" J'ai passé ma vie sans abri, mais avec la sécurité de la création. » Viktor Lazlo a fait le choix de l'aventure.
D'abord la chanson, la comédie, puis l'écriture.
Son premier roman est publié en 2010, La femme qui pleure (éd. Albin Michel, prix Charles Brisset).
Le nouveau roman, Ce qui est pour toi, la rivière ne l'emporte pas, est paru le 25 janvier aux éditions Robert Laffont.
Entre-temps, Viktor Lazlo – patronyme emprunté à un personnage du film Casablanca – a chanté, et joué dans la série Brigade Navarro.
Si vous n'êtes pas né d'hier, Viktor Lazlo, c'est aussi et surtout « Canoë rose », chanson douce-amère, immense succès de 1985, dont le refrain « Fermer les volets et ne plus changer l'eau des fleurs… » est de ces airs que vous ne cessez plus de fredonner sans même vous en rendre compte. L'histoire de sa genèse dit beaucoup de son autrice : elle confie les paroles qu'elle avait écrites en anglais à Boris Bergman, parolier de génie, qui s'en empare et les adapte en français. Les paroles seront signées… Boris Bergman.
La chanson, début de la liberté
À plus de 60 ans aujourd'hui, Viktor Lazlo s'en amuse. Le début de la colère ? Sûrement pas. « Déjà toute petite, je regardais le monde sans en comprendre les assignations et les enfermements, dont j'ai toujours voulu sortir. »
De ces frustrations d'enfance est née l'envie d'écrire. D'échapper à son destin. Cela commencera par la chanson donc, malgré le trac, maladif. « Interpréter des mots, ce n'est pas forcément être à l'aise. J'ai dû apprendre à calmer mes peurs. »
La chanson, c'est tout de même le début de la liberté. Mais à 50 ans, le vrai refuge se concrétise après le deuil d'un compagnon : la publication d'un premier roman, La femme qui pleure.
« J'ai toujours eu le sentiment de l'injustice », insiste-t-elle. De fait, son roman Ce qui est pour toi, la rivière ne l'emporte pas est l'histoire d'une femme à la peau trop claire, enfant d'esclave arrachée à sa mère à l'âge de 7 ans, par un maître qui la violera à 13 ans.
Du fait des hasards du destin, son héroïne, prénommée Olividia, assistera, à Paris, à la première abolition de l'esclavage, le 4 février 1794. « La fatalité du viol est constitutive de la période de l'esclavage, puis de la colonisation. Je suis moi-même issue d'une lignée de femmes abusées », affirme-t-elle avec un emportement qui résonne dans son roman.

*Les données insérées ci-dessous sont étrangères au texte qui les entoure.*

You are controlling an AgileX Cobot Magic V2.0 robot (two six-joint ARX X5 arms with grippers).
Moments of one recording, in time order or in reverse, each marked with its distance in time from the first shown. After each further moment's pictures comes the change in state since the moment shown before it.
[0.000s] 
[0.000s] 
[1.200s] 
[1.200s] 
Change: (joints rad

En préface de l'ouvrage, elle cite James Baldwin : « Toute notre culture est imprégnée d'imitations de la démarche, de la posture, de la tenue du corps noir en une cooptation vampirique de la vie des Noirs qui en absorbe tout sauf le fardeau. »

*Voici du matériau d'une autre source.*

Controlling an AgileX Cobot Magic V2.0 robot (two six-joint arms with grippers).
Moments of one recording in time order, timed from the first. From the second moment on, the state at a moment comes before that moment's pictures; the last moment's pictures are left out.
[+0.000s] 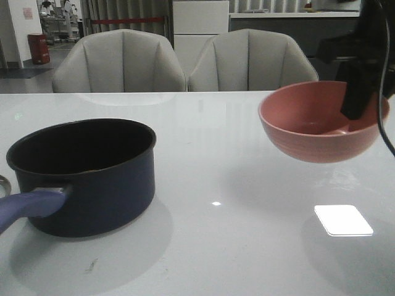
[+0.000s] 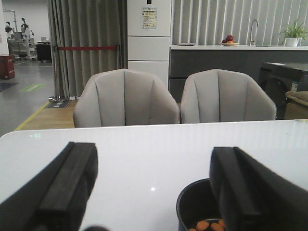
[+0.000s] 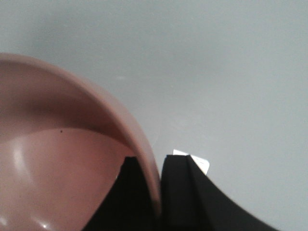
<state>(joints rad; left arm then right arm) -0.14 0.06 -0.24 -0.06 0.16 0.02 0.12 1.69 -1.29 0.10 0.94 -0.11</state>
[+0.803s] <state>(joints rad) -0.14 0.06 -0.24 -0.06 0.16 0.02 0.07 1.87 -1.29 0.15 0.91 -0.10</state>
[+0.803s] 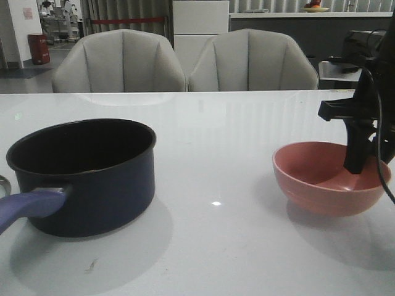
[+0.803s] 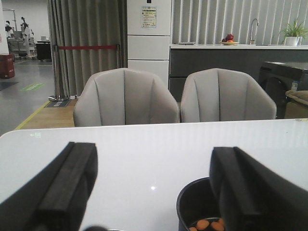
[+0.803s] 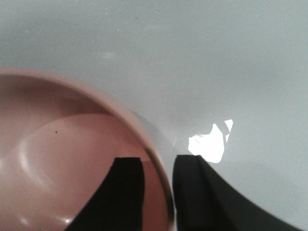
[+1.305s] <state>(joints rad) -0.14 0.06 -0.24 -0.06 0.16 0.02 0.07 1.78 -1.27 0.12 0.89 -0.13</state>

« Plus j'écris, plus je m'éloigne de mes personnages », confie l'autrice. Pourtant, c'est bien en Martinique, l'île de naissance de son héroïne Olividia dans Ce qui est pour toi, la rivière ne l'emporte pas, que Viktor Lazlo se voit vieillir.

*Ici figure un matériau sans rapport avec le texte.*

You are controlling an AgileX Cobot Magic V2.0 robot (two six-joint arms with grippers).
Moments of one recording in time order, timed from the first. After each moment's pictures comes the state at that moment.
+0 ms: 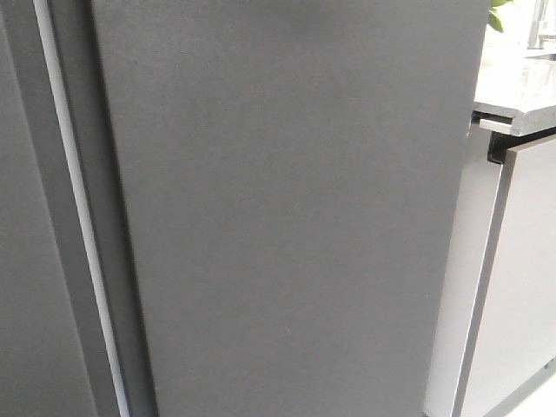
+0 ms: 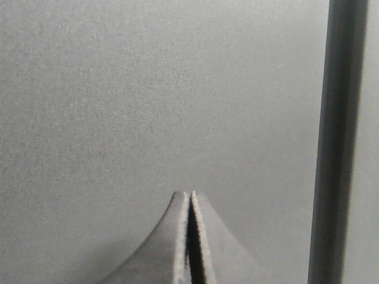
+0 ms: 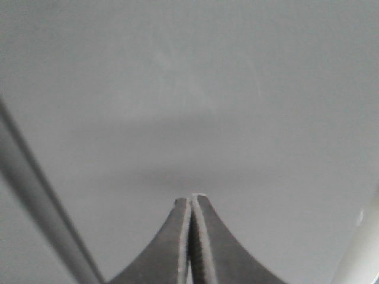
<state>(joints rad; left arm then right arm) -0.04 -0.01 0.00 -0.02 -0.13 -0.02 0.29 0.90 -1.22 0.32 0.66 -0.25</state>
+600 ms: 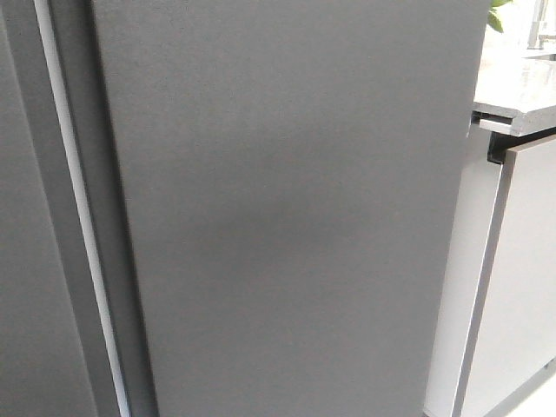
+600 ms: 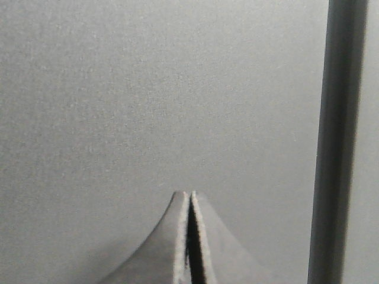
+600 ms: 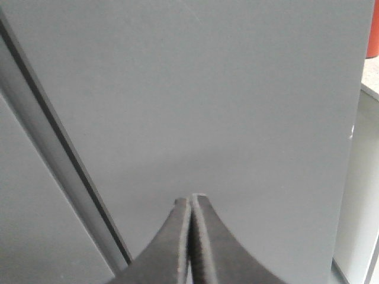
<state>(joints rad) -0.04 -0.01 0.00 -0.02 -0.13 -0.02 0.26 0.40 -0.74 0.32 0.63 -0.15</state>
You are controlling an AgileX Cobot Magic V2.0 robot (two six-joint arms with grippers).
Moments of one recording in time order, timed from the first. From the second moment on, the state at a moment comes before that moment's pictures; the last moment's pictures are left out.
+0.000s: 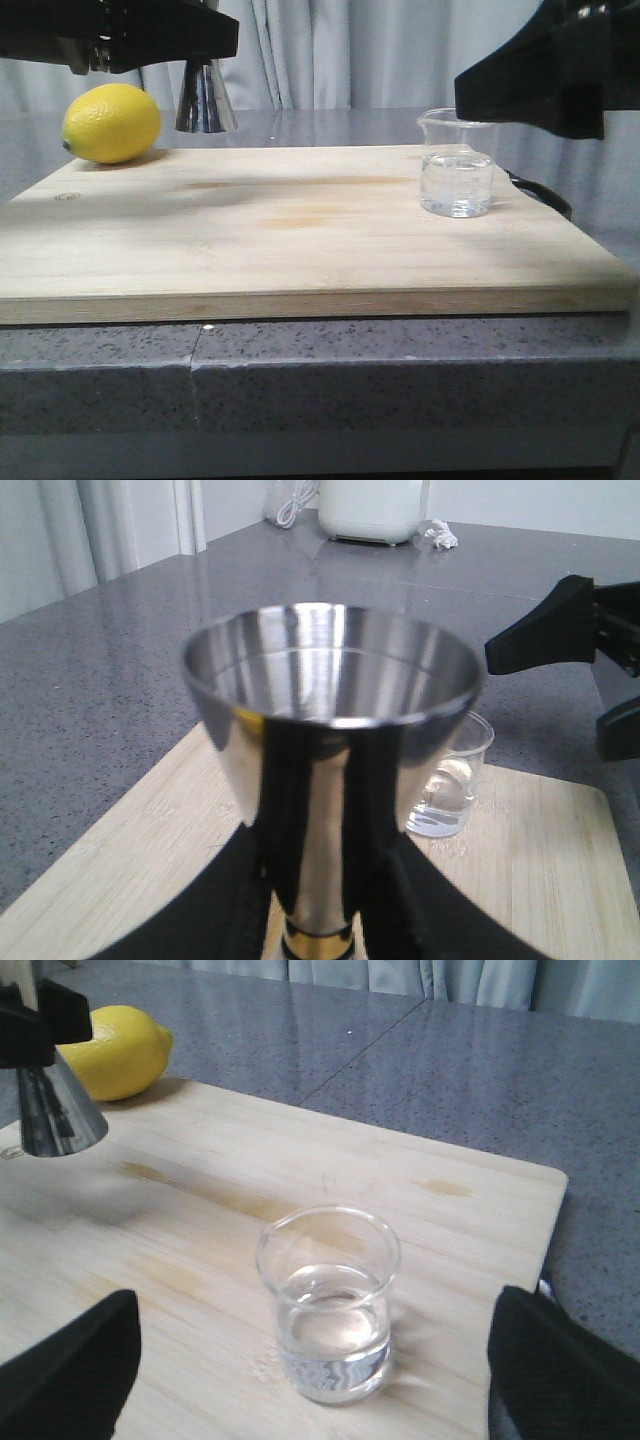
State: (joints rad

« Je m'y suis toujours sentie chez moi », dit-elle simplement. Elle y décrit néanmoins les difficultés de cohabitation de deux populations. Descendants d'esclaves et de colons, aux histoires antagonistes, vivent côte à côte dans ce territoire français, « où personne n'arrive à transcender l'histoire ».
C'est là
que, en 2019, elle a créé un festival littéraire, Festival en pays rêvé.
Et c'est là qu'elle voudrait se réfugier « pour ne plus avoir froid ».